İyontoforez aşırı el ve ayak terlemesinde etkili olan bir tedavi yöntemidir, koltuk altı terlemesi için uygun aparatı olan cihazlar da bulunmaktadır. Eller ve ayaklar, içinde su ve metal plaka bulunan küvetlere konur, suyun içinden deriye doğru düşük voltajda elektrik akımı verilir. Uygulamalar 20-30 dakika sürer. 10-15 gün süren günlük tedavi seansları sonrasında yarar gören hastalarda uygulama sıklığı azaltılarak tedaviye devam edilir. Hekim kontrolünde, hastane veya ofis şartlarında uygulanan bu tedavi ile terlemede azalma oluşan hastalar, uygulamaya kendilerine ait, evde kullanabilecekleri iyontoforez cihazları ile devam edebilirler.

Botulinum Toksin Tedavisi (Botoks) özellikle koltuk altı terlemelerinde kullanılır. El ve ayak terlemelerinde de uygulanabilir. Soğuk uygulama, lokal anestezik krem veya lokal anestezik ilaçlarla sinir bloğu ile ağrı kontrolü sağlandıktan sonra botulinum toksini deri içine enjekte edilir. Uygulama yaklaşık 30 dakika sürer. Tedavinin etkisi birkaç gün sonra ortaya çıkar, uygulama alanına göre 4-8 ay kadar devam edebilir, bu süre zarfında hastalar günlük yaşamlarında çok rahat ederler. Koltuk altı uygulamaları avuç içi ve ayak tabanı uygulamalarından daha etkilidir ve uygulama hasta açısından daha konforludur. Etkisi geçici olduğundan tedavinin tekrarı gerekir.

Sistemik olarak kullanılan ilaçlardan sedatif ve antikolinerjik ilaçlar bir süreliğine faydalı olabilirler. Ancak bunların sedasyon, ağız kuruluğu, görme bulanıklığı, üriner problemler ve hatta kalp krizi riskini artırma gibi yan etkileri bulunduğundan dikkatli ve düşük dozlarda kullanılmaları gerekmektedir.

Cerrahi Tedavide endoskopik torakal sempatektomi uygulanmaktadır. Bu tedavide amaç aşırı çalışarak fazla terlemeye neden olan sempatik sinirlerin kesilmesi veya çıkarılmasıdır. Bazen sempatik zincir ve dalları klips ile sıkıştırılabilir veya koter ile yakılabilir. Ameliyathane koşullarında ve anestezi altında uygulama yapılır.

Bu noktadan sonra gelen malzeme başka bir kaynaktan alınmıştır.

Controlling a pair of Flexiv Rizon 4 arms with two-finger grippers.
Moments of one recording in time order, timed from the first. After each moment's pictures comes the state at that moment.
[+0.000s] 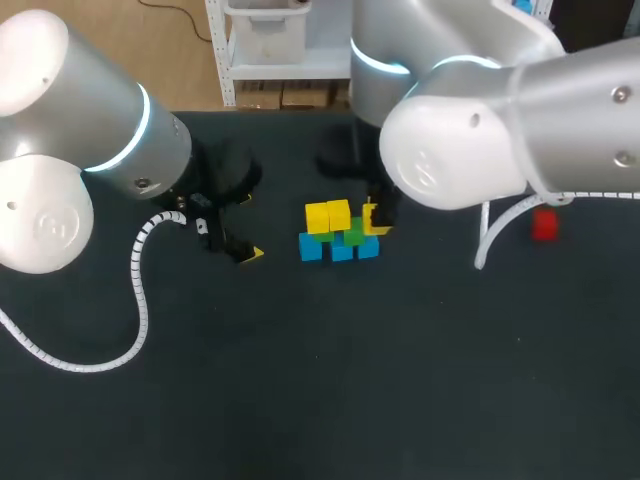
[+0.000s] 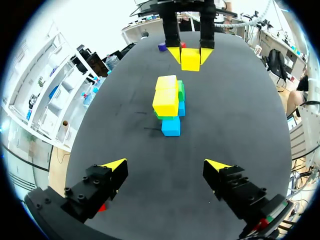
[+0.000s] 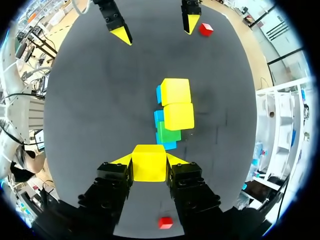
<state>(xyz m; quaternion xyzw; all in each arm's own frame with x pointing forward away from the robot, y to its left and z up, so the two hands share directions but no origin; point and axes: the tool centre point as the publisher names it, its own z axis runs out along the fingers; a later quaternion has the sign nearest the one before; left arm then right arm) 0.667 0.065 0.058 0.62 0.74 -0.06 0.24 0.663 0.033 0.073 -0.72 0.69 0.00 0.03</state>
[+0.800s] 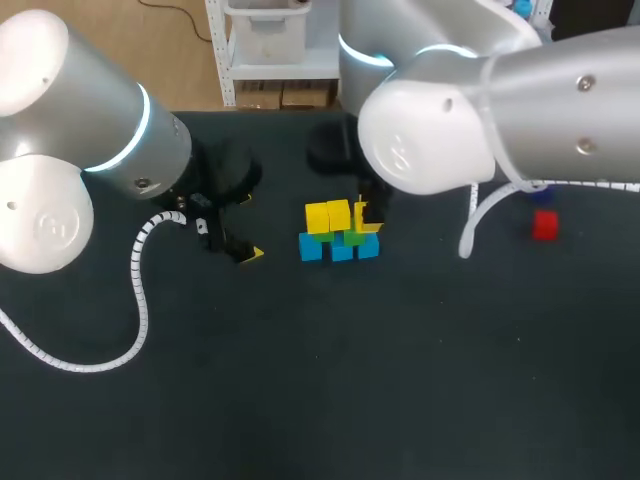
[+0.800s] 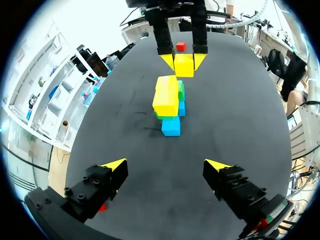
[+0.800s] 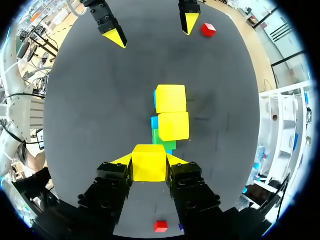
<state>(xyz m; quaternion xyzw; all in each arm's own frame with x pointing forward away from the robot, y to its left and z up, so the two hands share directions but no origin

Lazer ve radyofrekans uygulamaları etkinliği kanıtlanmış uygulamalar değildir. Ter bezlerinin derin yerleşimli olmaları nedeni ile etkinlikleri sınırlıdır.

Hangi tedavi yönteminin uygun olduğu, tedavinin etkinliği, etki süresi ve oluşabilecek yan etkiler açısından değerlendirmenin yapılması özen gerektirir. Hastalara bu problemleri ile tek başlarına mücadele etmek durumunda olmadıkları ve tedavi seçeneklerinin bulunduğu bilgileri aktarıldığında yaşam kalitesini yükselten tedavi alternatifini bulmak kolaylaşır.